# Rare 1890's lyndhurst bicycle info and parts needed



## mike cates (Feb 15, 2015)

I have a LYNDHURST bicycle fitted with the triple forks and clamp-on handlebars(no goose neck). I need smooth barrel 32 hole hubs (rear hub with fixed 9 or 10 tooth block chain sprocket), seat and pedals as shown.
Has anyone else seen one of these bikes or does someone have one?
BEST TO EMAIL OR CALL ME AS I AM NOT ON THE CABE OFTEN AND I CAN SEND YOU DETAILED CLOSE UP PHOTOS OF THE ACTUAL BIKE.
*Mike Cates
(760) 473-6201
cates0321@hotmail.com*


----------



## cyclingday (Feb 16, 2015)

That fork crown/handlebar clamp arrangement is really unusual.
Be sure and post some pictures of the actual bike when you get a chance.
I'd love to see some close ups of how it all looks in reality.
Cool bike!


----------



## mike cates (Feb 16, 2015)

Here are some pictures of my bike. Note how the actual bicycle handlebars mount differing from the catalog picture posted. I'm sure improvements/changes happened often especially on this hand-made bicycle.
Let me know if you have correct 32 hole front and rear barrel hubs (rear with fixed 9 tooth block chain sprocket), racing pedals and racing seat as shown in posted catalog.
Mike Cates
(760) 473-6201
cates0321@hotmail.com

Click on attachments below as all 10 photos didn't post for some reason and you can see this different way of handlebar attachment on these unique front forks.

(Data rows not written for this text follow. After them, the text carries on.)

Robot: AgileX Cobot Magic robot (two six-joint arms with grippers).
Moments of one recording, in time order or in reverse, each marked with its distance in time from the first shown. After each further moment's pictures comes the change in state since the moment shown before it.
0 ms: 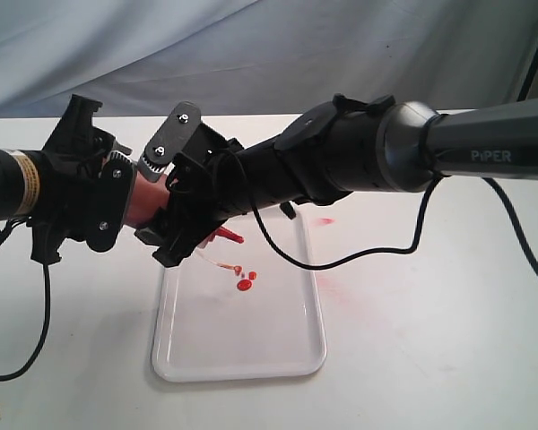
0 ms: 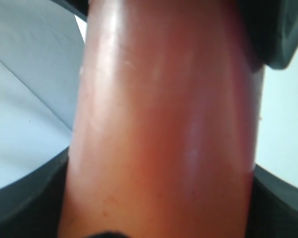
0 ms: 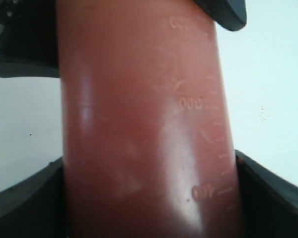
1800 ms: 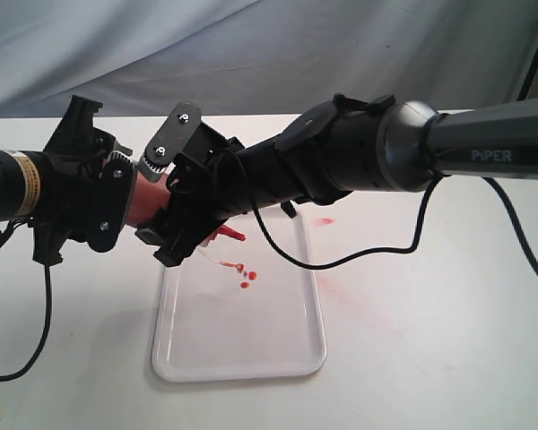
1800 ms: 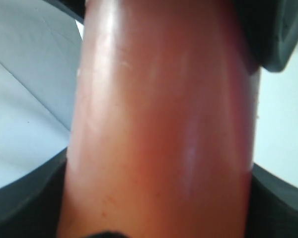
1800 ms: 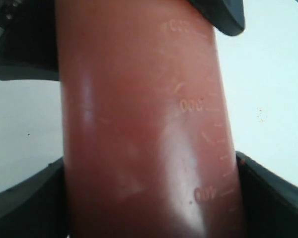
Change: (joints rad) left arm 0.000 0.000 0.000 0.005 -0.013 -0.017; right arm 0.000 0.002 0.000 -0.015 -0.006 0.000
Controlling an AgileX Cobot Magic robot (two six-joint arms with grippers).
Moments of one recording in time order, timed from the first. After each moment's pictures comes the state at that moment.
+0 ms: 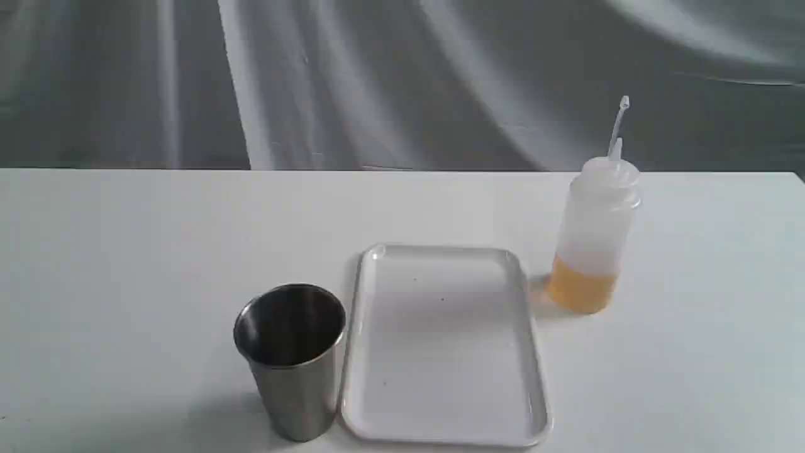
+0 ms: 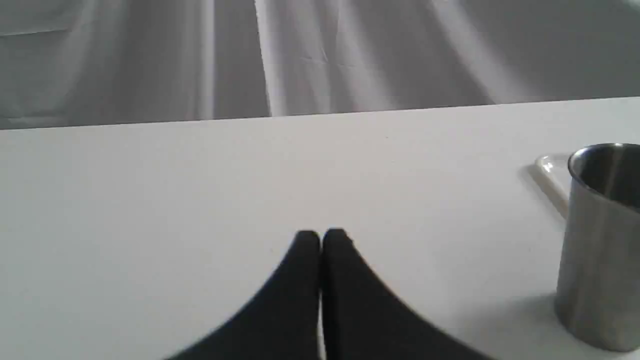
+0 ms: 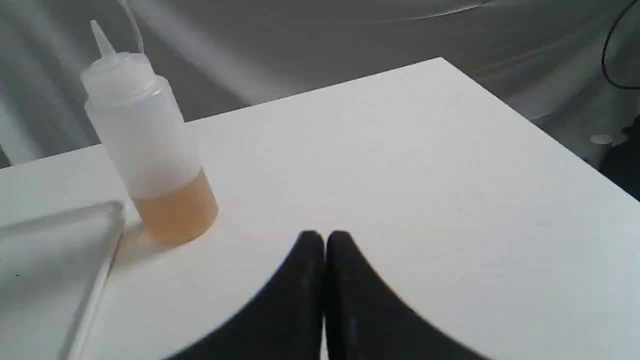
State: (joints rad) left arm -0.02 0.00 0.00 -0.01 0.27 0.04; right arm -0.28 0.00 0.00 -0.17 0.31 0.35
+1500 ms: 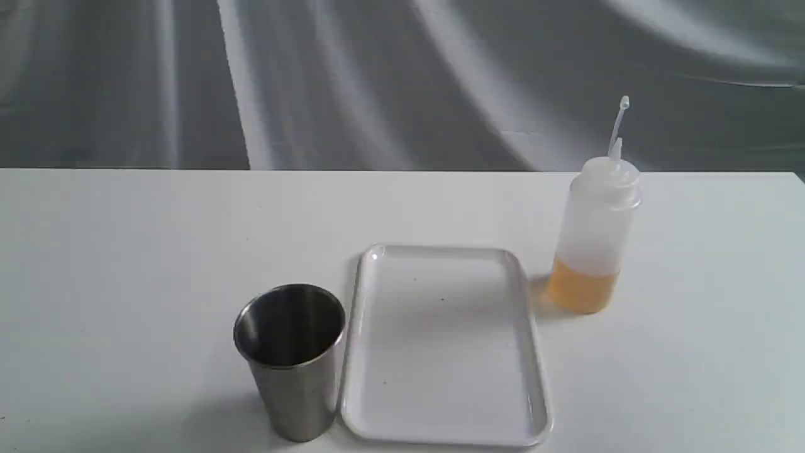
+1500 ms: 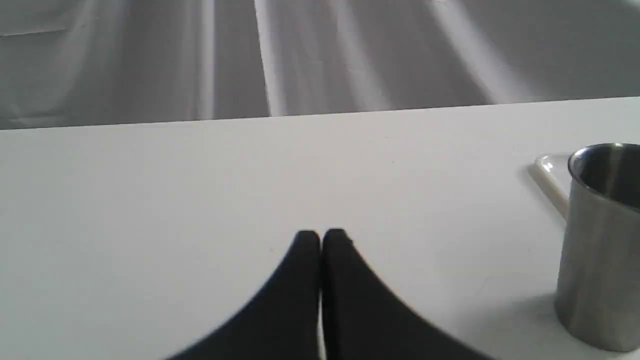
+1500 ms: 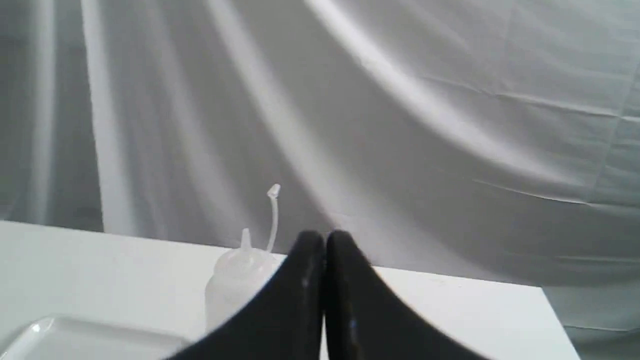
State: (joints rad) left arm -0.02 0.00 0.00 -0.01 0.27 0.04; right arm -0.07 0.66 -0.52 -0.40 0.04 0.30
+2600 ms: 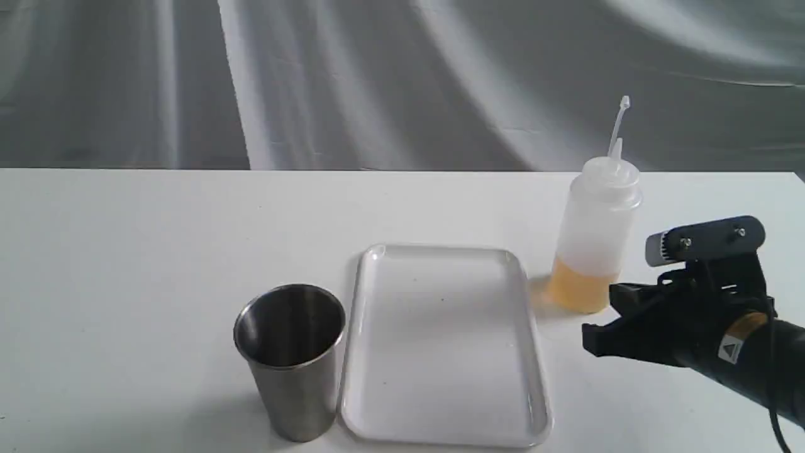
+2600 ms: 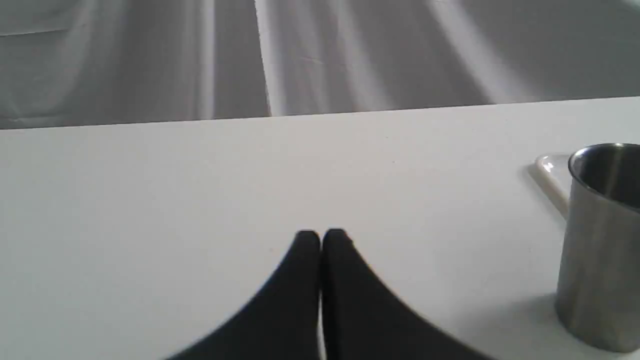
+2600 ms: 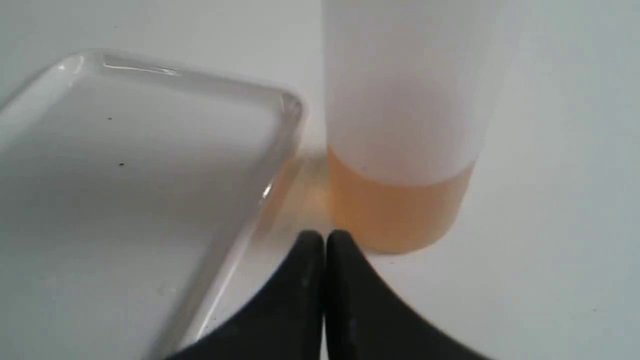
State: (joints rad) left arm -0.02 0.00 0.00 -0.01 0.27 0.04; right arm 0.01 1.72 -0.51 -0.17 -0.62 0.11
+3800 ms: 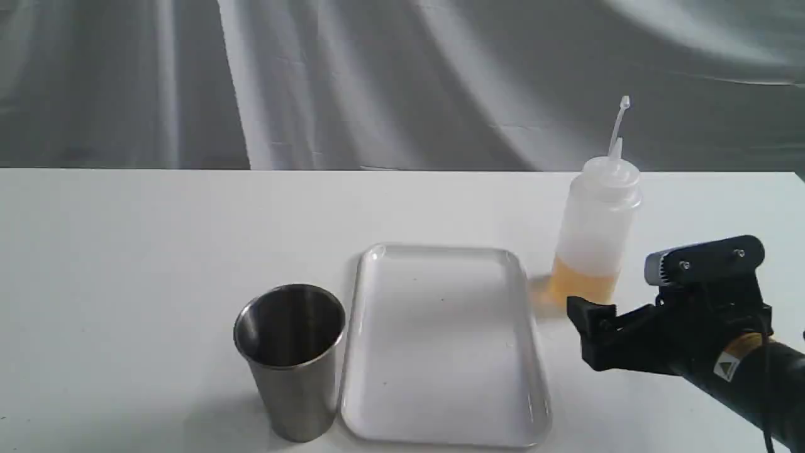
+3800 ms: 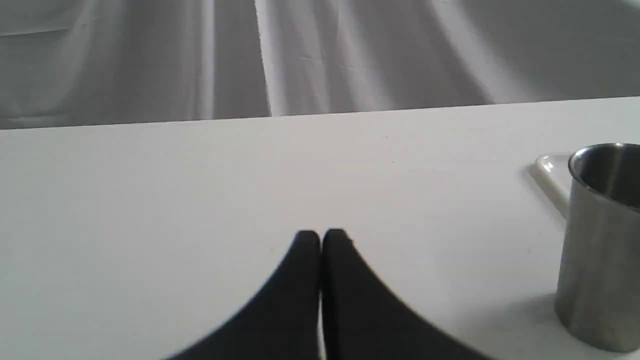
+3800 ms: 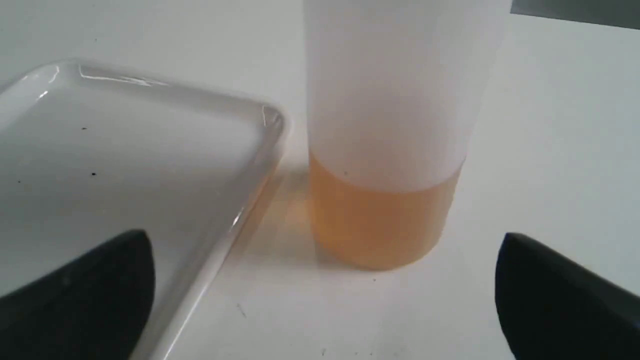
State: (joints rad) left arm -0.02 0.00 0.00 -0.01 0.27 0.04; right arm 0.01 1.81 -0.47 -0.12 -0.82 0.03
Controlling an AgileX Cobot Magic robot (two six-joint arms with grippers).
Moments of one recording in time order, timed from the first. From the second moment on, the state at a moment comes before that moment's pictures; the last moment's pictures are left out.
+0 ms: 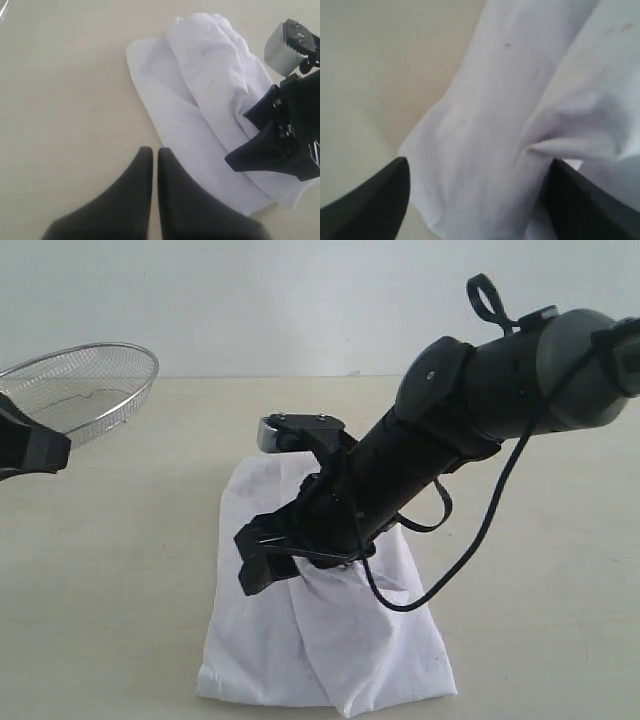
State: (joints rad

View attachment 197075View attachment 197076View attachment 197077View attachment 197078
View attachment 197079View attachment 197080View attachment 197081


----------



## rustyspoke66 (Feb 16, 2015)

Great bike!!!!


----------



## corbettclassics (Feb 17, 2015)

Looks like you need these Mike >

What I have is matching pair - 32 hole - barrel type and they both run perfectly true!

I haven't cleaned up the front hub yet.













I'll PM you at home …

Bill


----------



## Lux Low (Feb 18, 2015)

I Have  a Sterling that has similar Construction and crank, although it did not come with a badge but came from a knowledgeable collector. You may want to Note Sterling and Build like a watch to your research as i will be Now Investigating Lynd.Hurst


----------



## rustjunkie (Feb 18, 2015)

Can we see a shot under the fork plz, Mike?


----------



## corbettclassics (Feb 22, 2015)

Mike brought the bike over to my house and I put a set of wheels on it for him.

Here's what the bike looks like with wheels and sort of mocked up. Awesome!!

corbettclassics


----------



## hoofhearted (Feb 22, 2015)

*So Beautiful .......  !!!*

........  patric









===================
===================


----------



## mike cates (Feb 22, 2015)

Per rustjunkie's request, here's a shot from under the fork as requested. Click on photo for enlarged view.


----------



## mike cates (Feb 24, 2015)

Here is a business card of Harry Park Trick Cyclist of the Henry Sears Co. showing them as "sole agents for the LYNDHURST". Was there a connection between Harry Park and LYNDHURST? Does anyone have more information on the Henry Sears Co.?


----------



## Wheeled Relics (Feb 24, 2015)

Mike got your msg, in a bad reception spot. 

From what I understand Henry Sears started his company in Chicago around the end of the Civil War. In 1883 it became Henry Sears and Son.

Here is another literary reference connecting Harry Park to the Henry Sears Co. 

https://archive.org/stream/bearings71893cycl#page/n379/mode/1up

"Bearings" Magazine 1893


----------



## mike cates (Feb 26, 2015)

Here is an ad from a 1896 Cosmopolitan magazine for The LYNDHURST. If anyone else has seen literature on LYNDHURST bicycles or pictures of bicycle racers aboard a LYNDHURST please post to this thread. Thanks, Mike Cates


----------